Time is up!

 

  For a long time, I pondered what kind of ending is suitable for these 16 articles, a funny one or a hasty one? However, neither is consistent with my attitude towards writing. I happened to have a long chat with my friend at home last night. I told my friend my thoughts about the secret crush over the past years. So, in the last article, I would like to express my thoughts at this moment in English.

  Just two days after returning to school, I found that my wound was inflamed again. So, I rushed to home for a rest. I had a long chat with my friend at home last night. This chat dispelled all of my emotional entanglements. As he said, the answer had been in my mind long before, though I was unwilling to accept it. My friend also mentioned things about himself last night. These things were also painful to me. Immediately, I thought of someone that can make me happy. There are two extreme choices available for me: one makes me extremely happy, and the other one makes me extremely sad. At that moment, I truly let it go, because I decided to choose the one who makes me extremely happy. Previously, I was trapped in the endless loop of love for the one who makes me self-abased and unhappy all the time. Is he worth my love that makes me so degraded now? Why did I become so self-abased because of such a person? It’s never wrong to have a secret crush on someone. However, I should say sorry to myself for what I am like now.
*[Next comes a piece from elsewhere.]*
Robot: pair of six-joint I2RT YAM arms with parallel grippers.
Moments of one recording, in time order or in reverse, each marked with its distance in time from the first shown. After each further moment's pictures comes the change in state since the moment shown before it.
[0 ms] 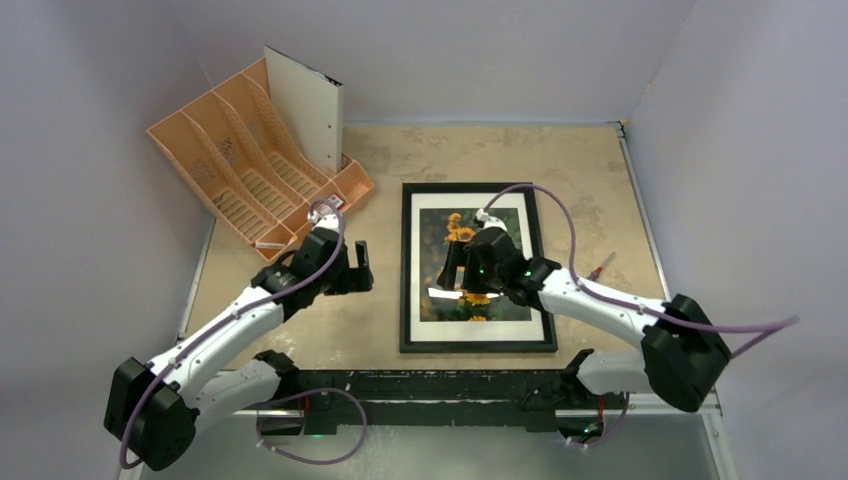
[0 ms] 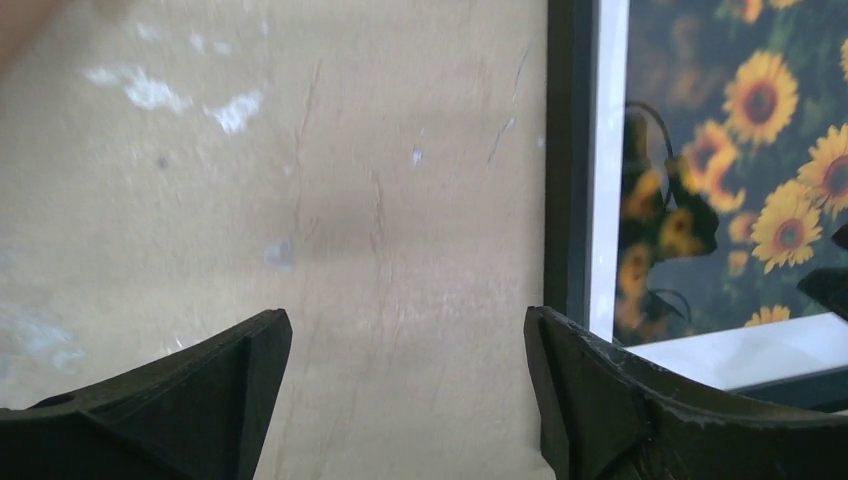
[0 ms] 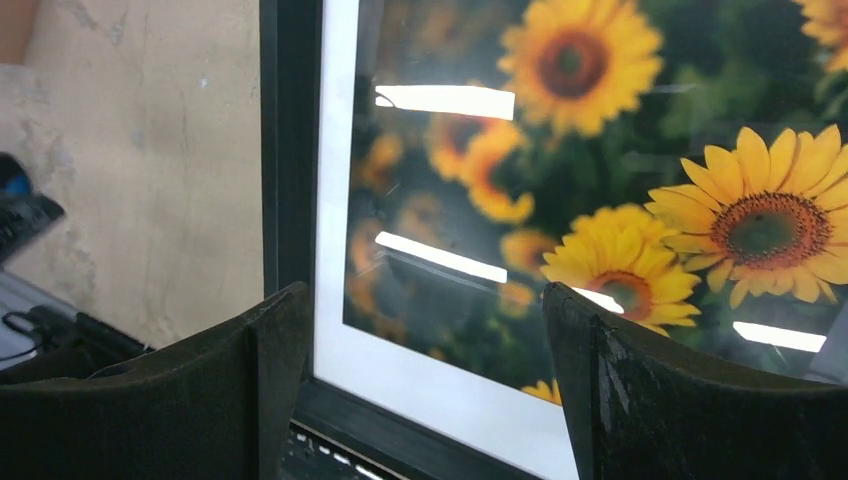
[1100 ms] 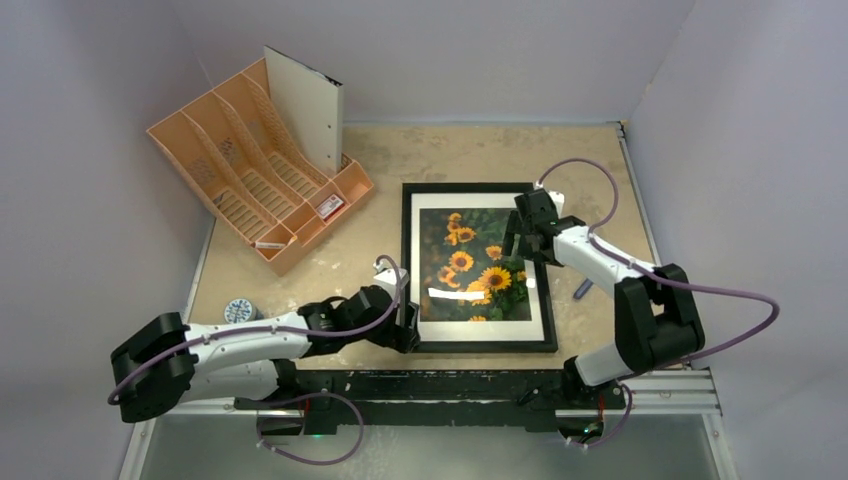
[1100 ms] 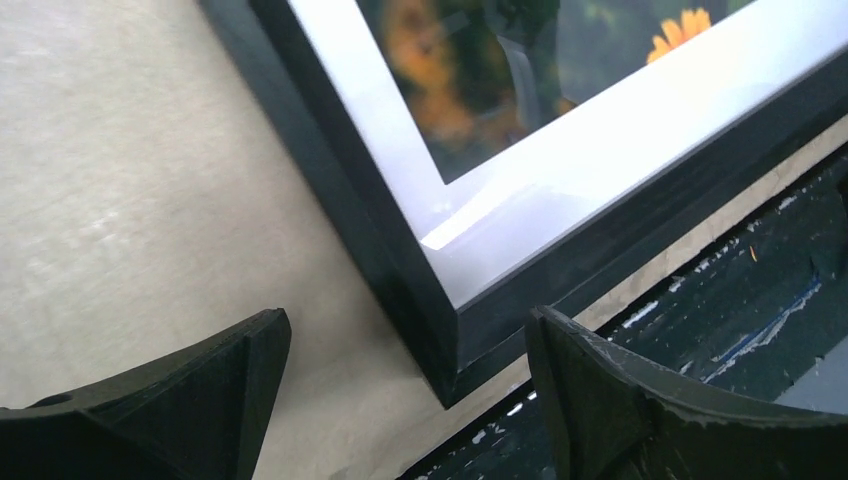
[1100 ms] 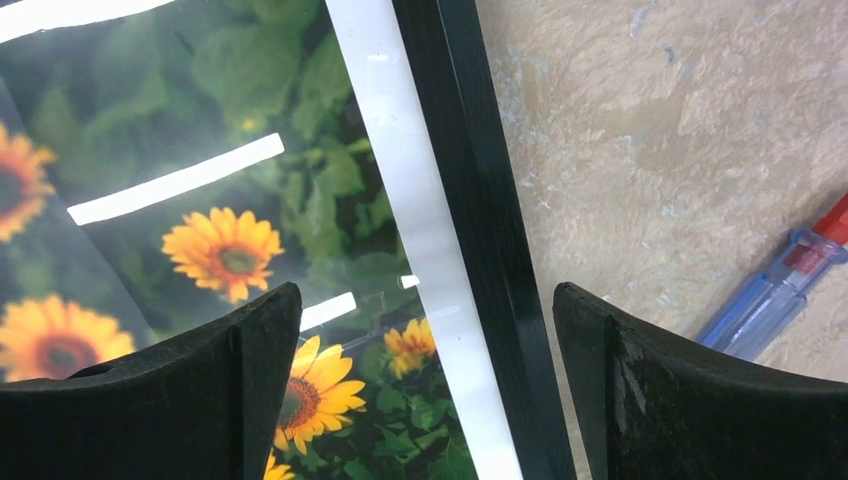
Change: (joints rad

  I remember when I entered college, I have told myself not to love others secretly anymore because it is a painful experience. But I still ended up with secretly love. I knew clearly that we are impossible, so I decided to hide my affection deeply in my heart. I have a clear estimation of myself, knowing that I am not worthy of him. The feeling of love somebody secretly is so painful. I have always told myself that I could let it go, and it was only a matter of time. But then I found that I was actually refuse to let it go because I just could not bear it. My friends said to me that it was hard to let it go, trying to persuade me to come out of the shadow earlier. They said that I should overcome the sense of inferiority now, and if I always feel that I'm not good enough, then I should expose my biggest weakness, overcome it, and make myself better! If I have the ability to like others, why can't I get the ability to let others like me? They are right. I am very grateful for their encouragement during this period! Probably I am really tired now, and even if I like him very much, I have to let it go.

  Time is up! Everything should end with this writing. The past is to be gone after all. I should go on with accomplishing my own tasks with a new look. Goodbye, this unrequited love, a love with bitterness but no sweetness.